After I disabled it I still have the same behavior in logs, so there should be another cause.
Hi @tessob , were you able to find out the cause? I'm currently experiencing the same issue. I'm also in AWS EKS
I'm also experiencing the same problem and it is also in AWS EKS.

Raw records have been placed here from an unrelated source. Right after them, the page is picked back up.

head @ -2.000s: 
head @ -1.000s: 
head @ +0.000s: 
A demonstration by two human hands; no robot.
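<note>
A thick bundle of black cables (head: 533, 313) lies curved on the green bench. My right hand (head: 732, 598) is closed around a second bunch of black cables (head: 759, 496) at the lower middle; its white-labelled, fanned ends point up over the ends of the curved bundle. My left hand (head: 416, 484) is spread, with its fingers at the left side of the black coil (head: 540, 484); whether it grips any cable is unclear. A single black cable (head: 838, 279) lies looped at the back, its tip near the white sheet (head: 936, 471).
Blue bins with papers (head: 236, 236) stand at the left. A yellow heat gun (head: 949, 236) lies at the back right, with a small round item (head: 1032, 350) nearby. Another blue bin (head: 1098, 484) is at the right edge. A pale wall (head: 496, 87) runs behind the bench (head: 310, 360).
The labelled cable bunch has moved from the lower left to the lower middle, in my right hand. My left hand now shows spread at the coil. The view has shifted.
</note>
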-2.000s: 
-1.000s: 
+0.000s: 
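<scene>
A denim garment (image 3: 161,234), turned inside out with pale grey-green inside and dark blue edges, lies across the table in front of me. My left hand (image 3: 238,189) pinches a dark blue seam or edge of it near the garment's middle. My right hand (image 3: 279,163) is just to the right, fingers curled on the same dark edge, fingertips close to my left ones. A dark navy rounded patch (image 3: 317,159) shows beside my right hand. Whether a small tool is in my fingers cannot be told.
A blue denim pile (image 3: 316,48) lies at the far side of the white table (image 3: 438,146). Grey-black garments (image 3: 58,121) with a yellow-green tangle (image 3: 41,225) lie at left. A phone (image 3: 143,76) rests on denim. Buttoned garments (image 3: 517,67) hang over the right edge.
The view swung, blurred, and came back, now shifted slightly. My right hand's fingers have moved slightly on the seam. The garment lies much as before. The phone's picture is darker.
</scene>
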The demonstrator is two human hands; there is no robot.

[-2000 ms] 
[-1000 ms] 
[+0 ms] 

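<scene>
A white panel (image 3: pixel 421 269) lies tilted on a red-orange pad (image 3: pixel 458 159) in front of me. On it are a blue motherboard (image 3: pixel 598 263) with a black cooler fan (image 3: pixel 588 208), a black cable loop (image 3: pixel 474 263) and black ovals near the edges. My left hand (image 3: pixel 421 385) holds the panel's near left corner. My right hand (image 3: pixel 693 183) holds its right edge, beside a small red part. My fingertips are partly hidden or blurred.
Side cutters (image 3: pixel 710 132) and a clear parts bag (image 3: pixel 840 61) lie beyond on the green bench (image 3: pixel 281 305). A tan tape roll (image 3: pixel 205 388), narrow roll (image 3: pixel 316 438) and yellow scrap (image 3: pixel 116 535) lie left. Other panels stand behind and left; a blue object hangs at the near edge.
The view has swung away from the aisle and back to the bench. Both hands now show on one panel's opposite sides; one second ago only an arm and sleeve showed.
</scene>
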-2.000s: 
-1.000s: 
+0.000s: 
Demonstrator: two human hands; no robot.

Hi @tessob , were you able to find out the cause? I'm currently experiencing the same issue. I'm also in AWS EKS
Sorry for A late reply )) I have migrated to Infinispan.
Hey folks,
I am facing same issue . We have java spring app, with embedded hazelcast, and run it in Kubernetes. For member lookup we using DNS Lookup Discovery mode , member creation looks good but Hazelcast trying to connect some random IP and giving below warning.
java.lang.IllegalStateException: Unknown protocol: OPT java.lang.IllegalStateException: TLS handshake header detected, but plain protocol header was expected.
@tessob Did you find the root cause of this? My issue is similar to what you have posted .
@AshishWat No, just forget about Hazelcast after code observation and moved to Infinispan. So far so good.